[[ DATASET RECORDS open ]]
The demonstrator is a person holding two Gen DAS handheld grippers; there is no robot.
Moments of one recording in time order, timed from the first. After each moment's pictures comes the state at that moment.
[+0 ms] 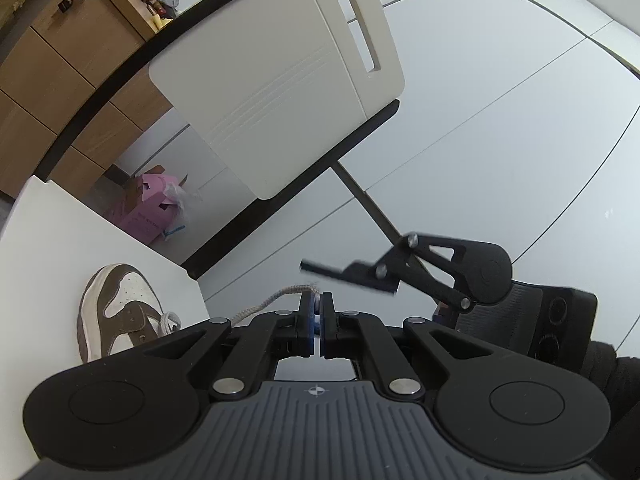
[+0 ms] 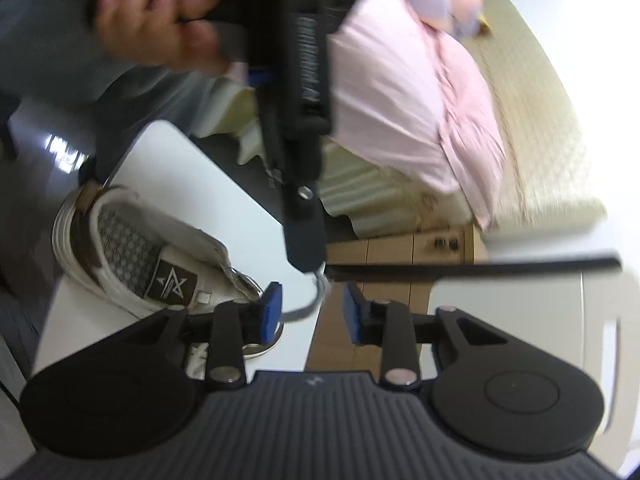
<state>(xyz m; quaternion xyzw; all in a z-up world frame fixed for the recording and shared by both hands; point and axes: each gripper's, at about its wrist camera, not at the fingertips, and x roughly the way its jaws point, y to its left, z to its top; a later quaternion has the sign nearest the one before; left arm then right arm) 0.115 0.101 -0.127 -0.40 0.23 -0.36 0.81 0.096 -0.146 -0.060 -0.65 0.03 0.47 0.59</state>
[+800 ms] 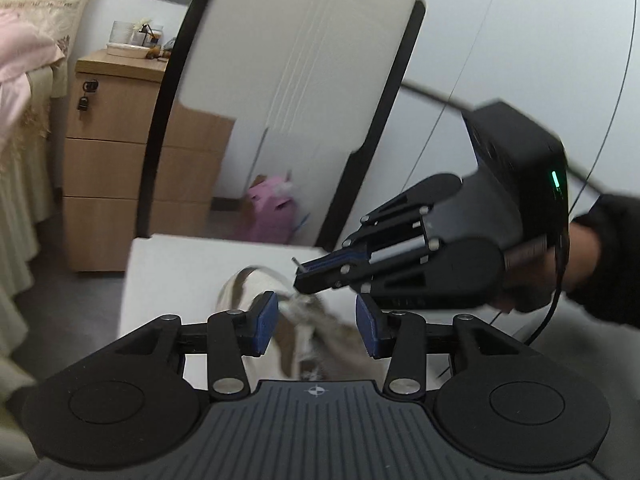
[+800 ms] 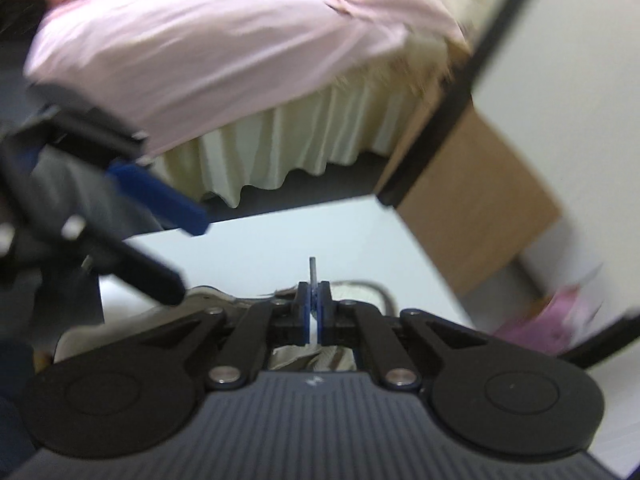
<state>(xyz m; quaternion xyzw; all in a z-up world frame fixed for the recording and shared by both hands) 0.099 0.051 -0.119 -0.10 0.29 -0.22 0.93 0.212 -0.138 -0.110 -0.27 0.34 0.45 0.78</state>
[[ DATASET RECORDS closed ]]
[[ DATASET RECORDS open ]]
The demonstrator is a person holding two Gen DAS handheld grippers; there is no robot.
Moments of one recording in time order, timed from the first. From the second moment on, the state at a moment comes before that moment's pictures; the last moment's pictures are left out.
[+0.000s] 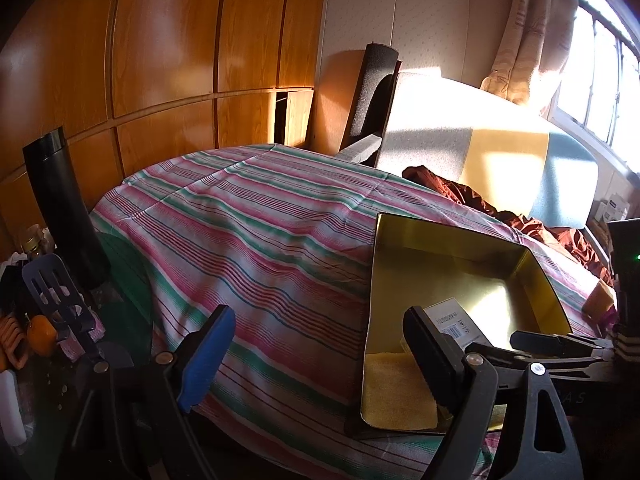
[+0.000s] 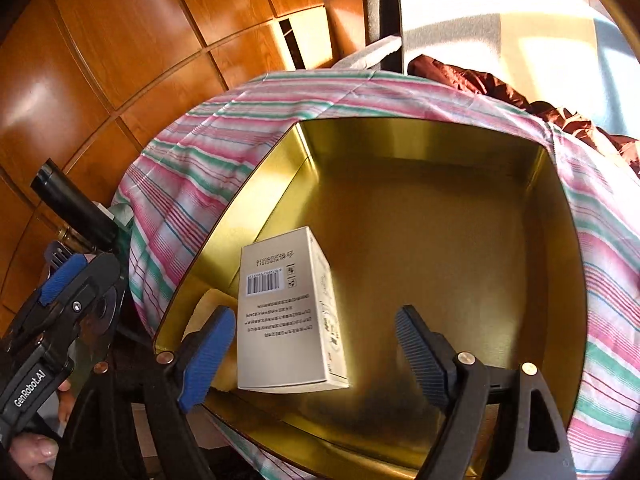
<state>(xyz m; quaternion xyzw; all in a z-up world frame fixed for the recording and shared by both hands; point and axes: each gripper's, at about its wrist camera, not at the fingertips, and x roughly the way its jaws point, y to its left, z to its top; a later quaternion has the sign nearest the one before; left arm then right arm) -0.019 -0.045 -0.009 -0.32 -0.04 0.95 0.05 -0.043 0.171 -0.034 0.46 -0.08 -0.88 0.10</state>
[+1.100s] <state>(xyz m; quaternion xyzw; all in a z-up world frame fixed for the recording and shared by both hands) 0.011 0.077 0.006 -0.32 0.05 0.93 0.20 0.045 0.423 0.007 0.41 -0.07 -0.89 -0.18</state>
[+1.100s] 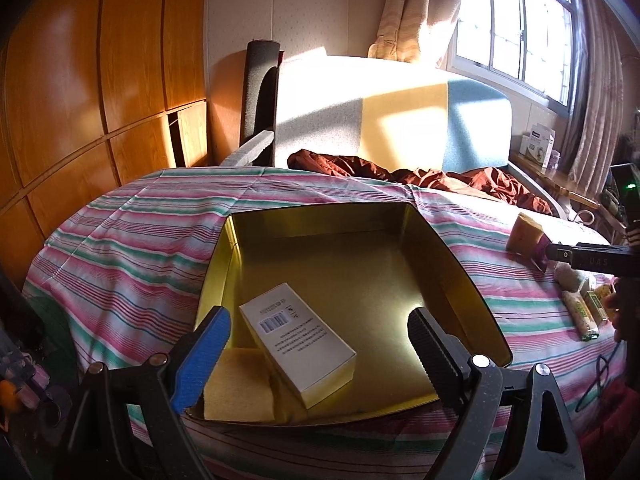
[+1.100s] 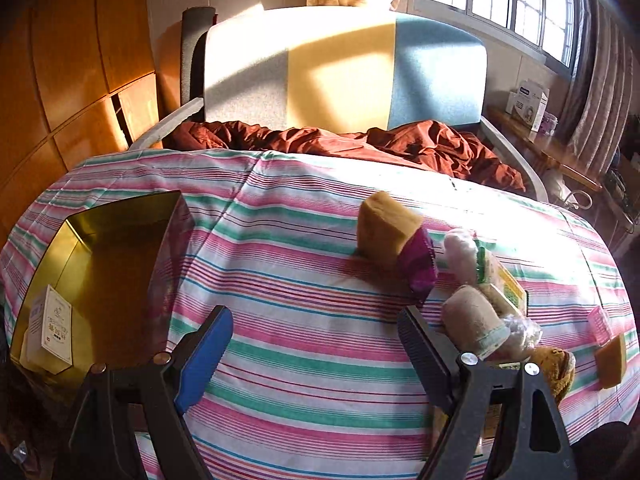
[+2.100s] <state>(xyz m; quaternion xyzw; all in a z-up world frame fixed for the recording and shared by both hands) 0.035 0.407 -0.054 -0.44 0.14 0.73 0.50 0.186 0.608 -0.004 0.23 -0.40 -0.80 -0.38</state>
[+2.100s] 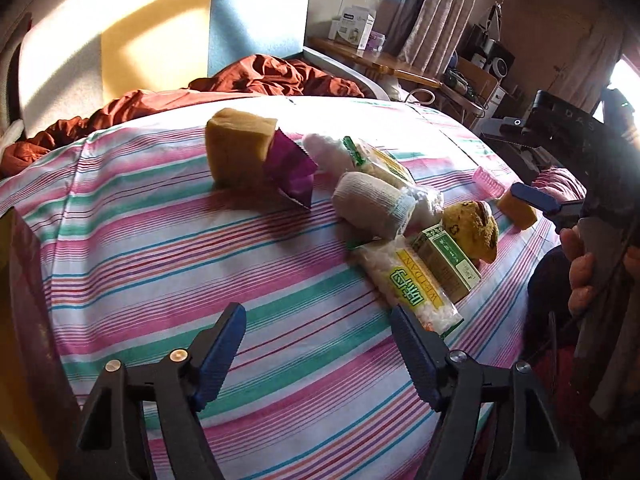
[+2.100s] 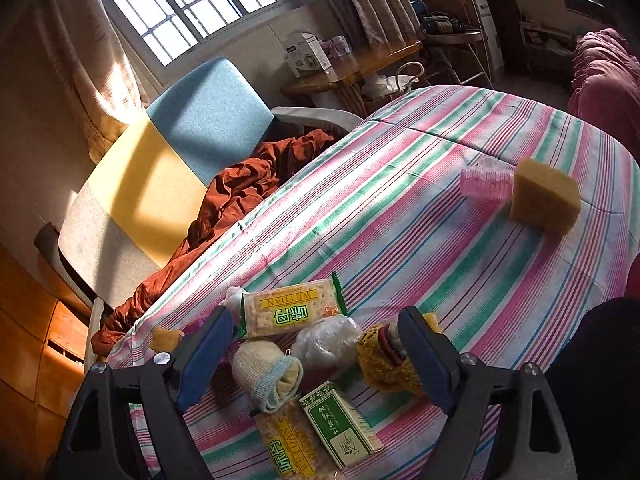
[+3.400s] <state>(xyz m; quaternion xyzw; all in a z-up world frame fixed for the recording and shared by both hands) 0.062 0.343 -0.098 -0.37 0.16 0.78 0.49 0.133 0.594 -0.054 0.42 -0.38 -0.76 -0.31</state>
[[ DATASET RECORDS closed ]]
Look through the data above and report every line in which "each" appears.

Moments of one recording in time order, timed from the first. After each moment's pictures comes the state at that moment.
<state>(xyz m; quaternion xyzw; all in a z-up world frame fixed for the recording and shared by both hands; point and axes: each gripper's, at about its wrist camera, not at the fingertips, and x roughly the way its jaws point, y to its left, z to its top; a later quaternion has the sign nearest the one before; left arm then right arm) 0.115 0.101 -0.127 -0.40 0.23 -0.36 0.81 0.096 -0.146 -0.060 -0.65 0.03 0.47 0.59</state>
<state>(xyz m; quaternion xyzw; all in a z-up world frame fixed for the recording and shared by both hands; point and axes: each gripper's, at about its wrist camera, not at the fingertips, and x roughly the way its jaws point, y to its left, z to its top; a later quaternion has the sign nearest the one before; left arm then right arm) -0.019 -0.045 -0.009 -0.32 -0.04 0.95 0.05 -0.043 0.171 -0.034 0.46 -0.08 -0.88 0.10</state>

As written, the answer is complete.